[The task] Copy out the data that comes next, character for character, and leave the images aside.

[Data provided]
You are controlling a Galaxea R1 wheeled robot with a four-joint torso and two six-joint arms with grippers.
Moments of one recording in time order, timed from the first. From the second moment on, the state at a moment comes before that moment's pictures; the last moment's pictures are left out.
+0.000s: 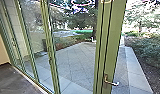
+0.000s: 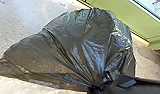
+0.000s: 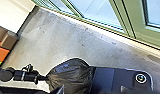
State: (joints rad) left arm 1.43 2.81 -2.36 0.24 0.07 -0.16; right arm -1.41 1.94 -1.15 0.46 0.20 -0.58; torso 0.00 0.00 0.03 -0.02
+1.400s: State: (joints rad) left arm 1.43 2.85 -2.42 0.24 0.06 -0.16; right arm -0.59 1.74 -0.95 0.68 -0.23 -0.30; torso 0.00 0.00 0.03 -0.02
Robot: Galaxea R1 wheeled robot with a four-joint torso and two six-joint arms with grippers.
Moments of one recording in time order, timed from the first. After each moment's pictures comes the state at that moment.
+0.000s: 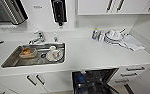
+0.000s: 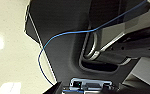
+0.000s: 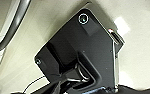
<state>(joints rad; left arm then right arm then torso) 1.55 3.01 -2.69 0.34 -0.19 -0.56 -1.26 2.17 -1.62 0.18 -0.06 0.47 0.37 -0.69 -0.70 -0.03</state>
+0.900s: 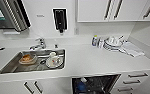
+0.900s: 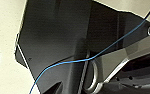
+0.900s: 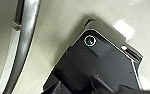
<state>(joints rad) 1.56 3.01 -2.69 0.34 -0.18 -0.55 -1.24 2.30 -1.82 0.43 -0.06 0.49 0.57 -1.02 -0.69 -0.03</state>
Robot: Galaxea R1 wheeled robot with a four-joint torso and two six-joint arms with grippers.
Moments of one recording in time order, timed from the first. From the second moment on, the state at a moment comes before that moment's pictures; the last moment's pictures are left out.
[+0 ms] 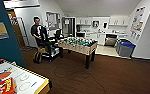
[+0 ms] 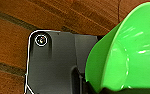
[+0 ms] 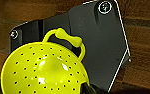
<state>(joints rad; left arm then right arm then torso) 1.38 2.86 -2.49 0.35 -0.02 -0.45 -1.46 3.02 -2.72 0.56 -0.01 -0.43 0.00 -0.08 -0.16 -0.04</state>
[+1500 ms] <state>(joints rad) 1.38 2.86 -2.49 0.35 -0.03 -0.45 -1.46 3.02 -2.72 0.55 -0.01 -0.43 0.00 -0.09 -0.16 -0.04</state>
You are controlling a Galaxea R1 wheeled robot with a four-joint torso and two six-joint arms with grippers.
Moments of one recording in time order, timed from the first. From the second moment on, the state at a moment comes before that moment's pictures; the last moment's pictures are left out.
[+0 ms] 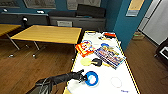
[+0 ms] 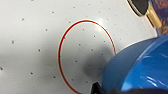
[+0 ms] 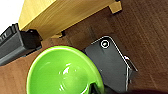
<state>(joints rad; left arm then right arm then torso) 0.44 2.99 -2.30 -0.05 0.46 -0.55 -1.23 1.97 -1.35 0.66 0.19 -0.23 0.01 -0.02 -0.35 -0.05</state>
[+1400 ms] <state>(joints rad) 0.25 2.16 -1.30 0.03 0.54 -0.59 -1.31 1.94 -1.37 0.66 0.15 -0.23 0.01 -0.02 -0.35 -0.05</state>
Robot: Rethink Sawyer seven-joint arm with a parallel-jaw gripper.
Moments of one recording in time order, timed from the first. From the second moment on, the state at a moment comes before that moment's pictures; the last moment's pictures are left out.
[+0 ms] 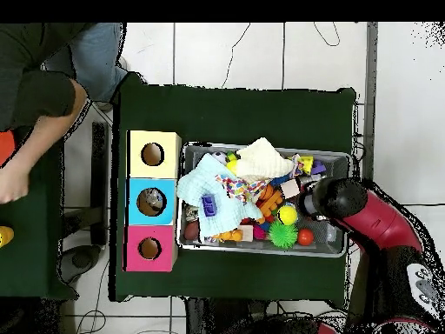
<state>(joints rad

[Answer section]
You are controlling a Galaxea R1 wheeled robot with a four-joint torso and two six-joint arms with grippers.
Moments of one recording in time order, timed from the first. From the second moment on, the state at a moment comes before that moment's pictures; the last moment's pictures are left out.
+0.000s: 
+0.000s: 
+0.000s: 
State: (joints rad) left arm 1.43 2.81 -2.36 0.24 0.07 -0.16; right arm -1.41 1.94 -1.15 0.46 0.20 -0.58; torso 0.00 0.00 0.03 -0.02
+1.400s: State: (joints rad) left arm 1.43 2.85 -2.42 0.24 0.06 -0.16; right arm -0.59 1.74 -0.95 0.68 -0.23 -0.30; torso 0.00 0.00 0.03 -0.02
Robot: Galaxea R1 wheeled robot with a four-joint torso and two six-joint arms with grippers.
Moments of one recording in time order, timed from the first. After each moment's pictures comes the state at that moment.
+0.000s: 
+0.000s: 
+0.000s: 
<state>(joints rad; left arm then right arm then torso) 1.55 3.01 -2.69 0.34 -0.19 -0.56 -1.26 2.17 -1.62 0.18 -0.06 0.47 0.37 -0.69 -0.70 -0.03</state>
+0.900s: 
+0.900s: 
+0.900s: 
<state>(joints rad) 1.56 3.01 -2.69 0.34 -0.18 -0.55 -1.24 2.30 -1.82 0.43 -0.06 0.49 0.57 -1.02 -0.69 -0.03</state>
Robot: Galaxea R1 wheeled robot with a four-joint torso and two six-joint arms with grippers.
Moments of one recording in time order, timed from the first. From the second moment on, the state at a moment comes before that moment's pictures; the last moment's pictures are left out.
[+0 ms] 
[+0 ms] 
[+0 ms] 
<state>(joints rad; left arm then right arm then torso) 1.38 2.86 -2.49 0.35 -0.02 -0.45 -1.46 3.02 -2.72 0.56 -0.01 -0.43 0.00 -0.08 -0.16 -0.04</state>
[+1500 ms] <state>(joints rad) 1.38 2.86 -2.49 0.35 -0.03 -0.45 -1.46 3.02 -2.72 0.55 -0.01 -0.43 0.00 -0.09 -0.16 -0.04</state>
You are controlling a Galaxea R1 wheeled robot with a four-joint torso and two six-joint arms with grippers.
Moments of one recording in time order, timed from the first. From the second moment on, the state at a moment comes before that moment's pictures; the last moment's pictures are left out.
[+0 ms] 
[+0 ms] 
[+0 ms] 
<state>(joints rad; left arm then right arm then torso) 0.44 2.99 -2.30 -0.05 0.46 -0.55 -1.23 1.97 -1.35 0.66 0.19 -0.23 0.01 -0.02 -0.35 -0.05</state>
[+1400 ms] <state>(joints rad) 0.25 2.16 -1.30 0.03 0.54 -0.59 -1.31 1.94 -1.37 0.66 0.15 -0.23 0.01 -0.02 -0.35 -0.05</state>
Robot: Rethink Sawyer seven-joint arm with a parallel-jaw gripper.
Moments of one recording in time order, timed from the first. From the second moment on, the state at a moment comes before that moment's pictures; the last moment's pictures are left out.
[+0 ms] 
<state>(joints rad

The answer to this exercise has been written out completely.